Given as ${{(x+iy)}^{\dfrac{1}{3}}}=a+ib$
Taking cube on both sides we get
$(x+iy)={{(a+ib)}^{3}}$
Using the algebraic identity ${{(a+b)}^{3}}={{a}^{3}}+{{b}^{3}}+3{{a}^{2}}b+3a{{b}^{2}}$ we get
$x+iy={{a}^{3}}-i{{b}^{3}}+3{{a}^{2}}bi-3a{{b}^{2}}$
Further simplifying we get
$x+iy={{a}^{3}}-3a{{b}^{2}}+i(-{{b}^{3}}+3{{a}^{2}}b)$
Comparing both sides we get
$x={{a}^{3}}-3a{{b}^{2}}$
And $y=-{{b}^{3}}+3{{a}^{2}}b$
Further rearranging we get
$\dfrac{x}{a}={{a}^{2}}-3{{b}^{2}}$
And $\dfrac{y}{b}=-{{b}^{2}}+3{{a}^{2}}$
Now adding the two equations we get
$\left( \dfrac{x}{a} \right)+\left( \dfrac{y}{b} \right)={{a}^{2}}-3{{b}^{2}}+(-{{b}^{2}}+3{{a}^{2}})$
Further solving we get
$\therefore$ $\left( \dfrac{x}{a} \right)+\left( \dfrac{y}{b} \right)=4({{a}^{2}}-{{b}^{2}})$
Therefore, the correct answer is “Option B”.
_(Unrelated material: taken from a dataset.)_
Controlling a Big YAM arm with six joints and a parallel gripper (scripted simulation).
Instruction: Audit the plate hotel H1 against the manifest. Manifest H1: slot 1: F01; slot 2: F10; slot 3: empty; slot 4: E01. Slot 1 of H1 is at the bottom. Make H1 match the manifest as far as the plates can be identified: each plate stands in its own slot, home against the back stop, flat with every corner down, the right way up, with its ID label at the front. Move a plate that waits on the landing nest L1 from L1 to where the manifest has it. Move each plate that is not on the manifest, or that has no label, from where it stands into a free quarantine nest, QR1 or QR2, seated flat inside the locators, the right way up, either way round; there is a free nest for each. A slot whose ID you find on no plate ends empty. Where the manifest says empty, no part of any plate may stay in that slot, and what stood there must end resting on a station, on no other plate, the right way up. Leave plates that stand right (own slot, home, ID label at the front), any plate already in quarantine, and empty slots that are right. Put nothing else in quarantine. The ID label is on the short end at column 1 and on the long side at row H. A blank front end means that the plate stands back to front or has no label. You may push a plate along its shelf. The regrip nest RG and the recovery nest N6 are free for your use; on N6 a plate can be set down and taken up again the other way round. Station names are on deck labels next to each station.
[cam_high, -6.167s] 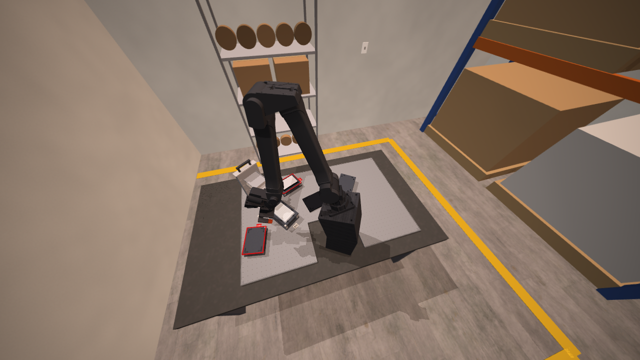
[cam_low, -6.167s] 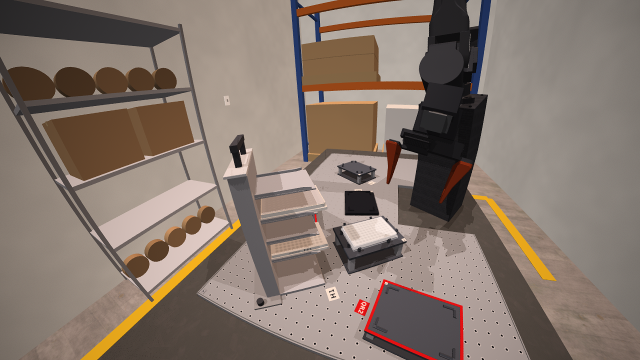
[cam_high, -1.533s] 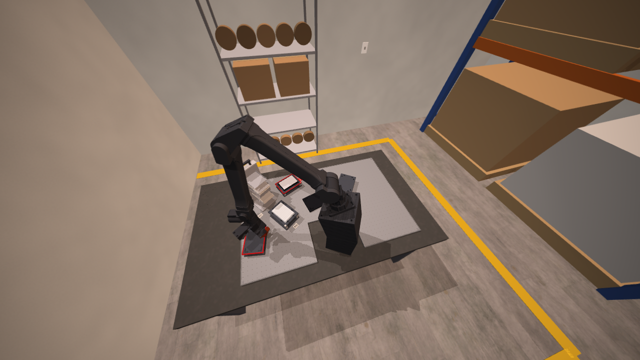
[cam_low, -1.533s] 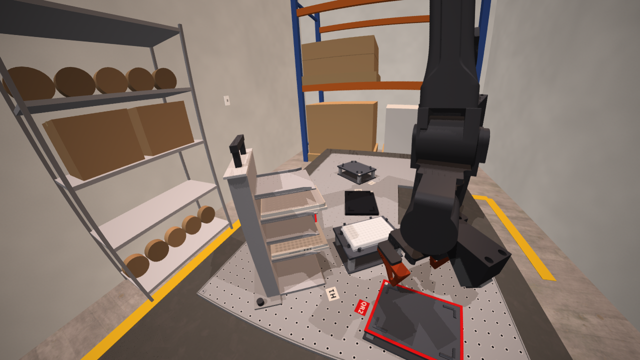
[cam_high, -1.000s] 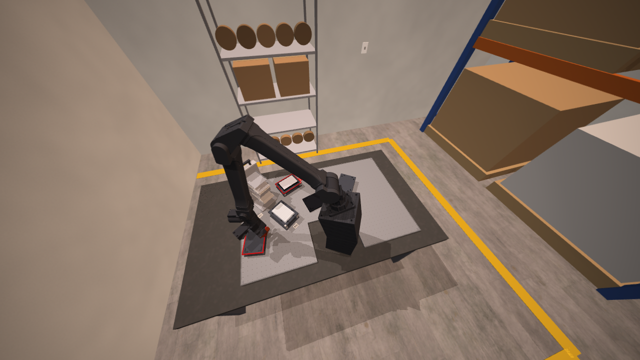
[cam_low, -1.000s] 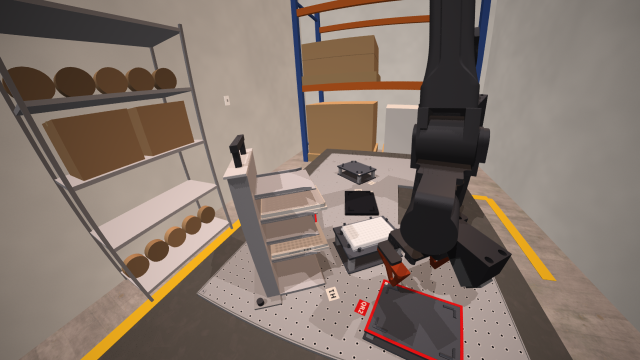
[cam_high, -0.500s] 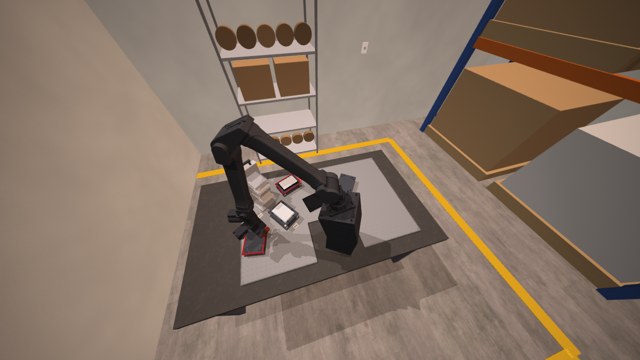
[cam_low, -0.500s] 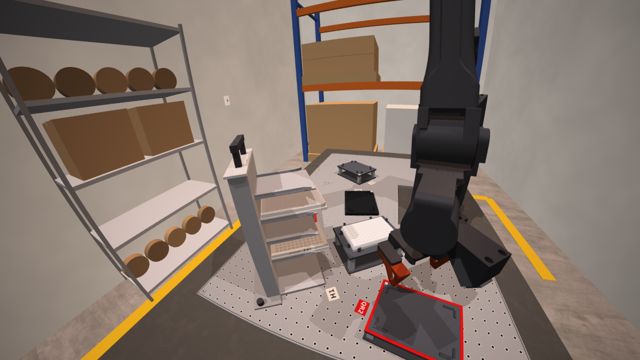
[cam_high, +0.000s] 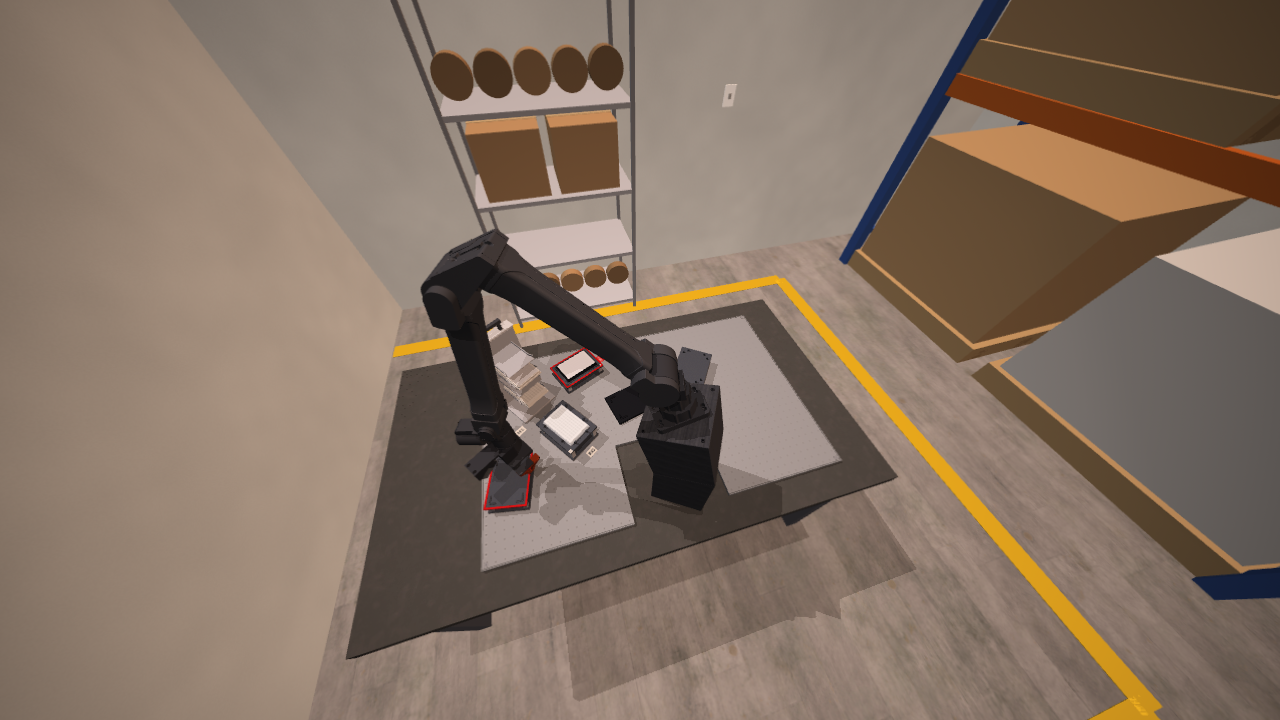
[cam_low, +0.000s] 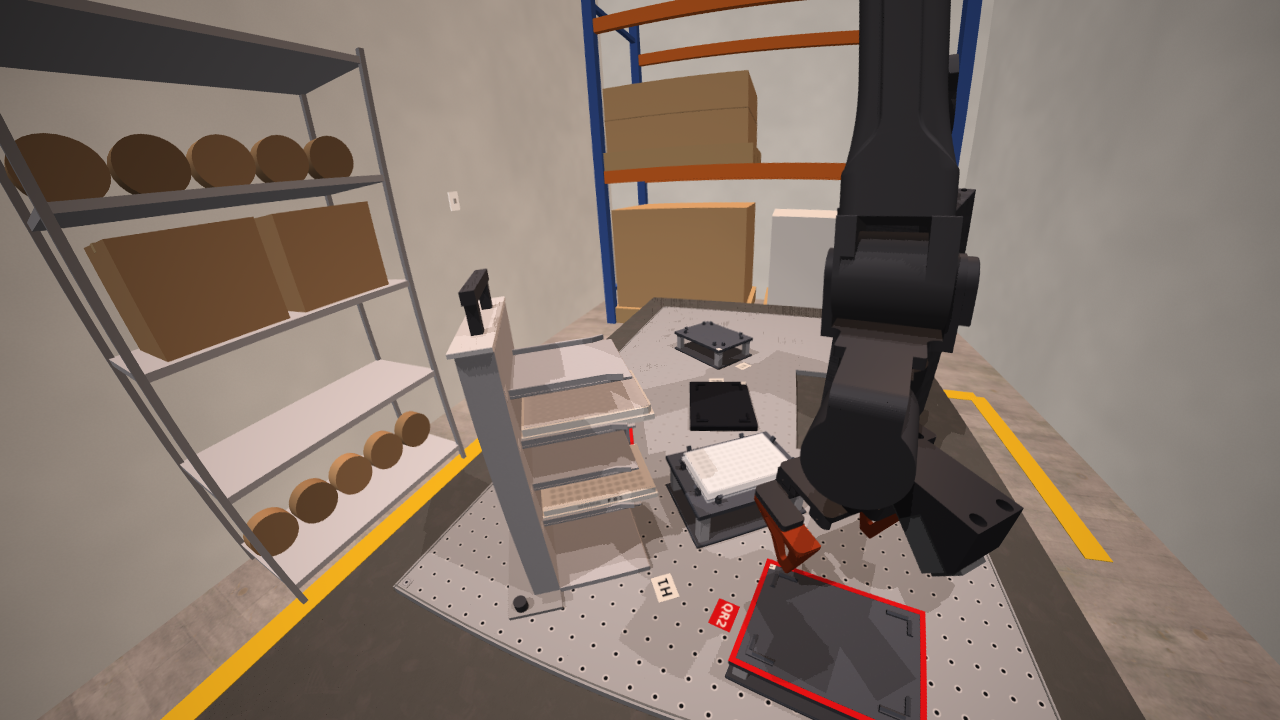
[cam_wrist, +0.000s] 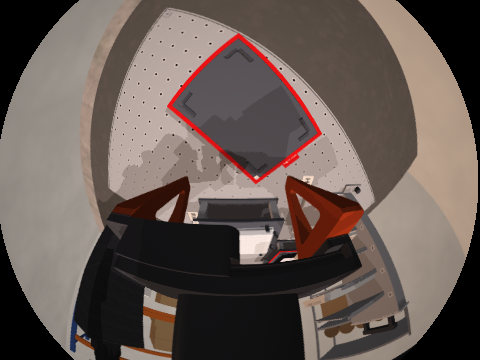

Note : To solve this type of questions all the properties of matrices and the algebraic identities have to be known properly. Two complex numbers are equal if and only if their real and imaginary numbers are equal. A matrix whose elements contain complex numbers called a complex matrix. The sum of two conjugate complex numbers is always real.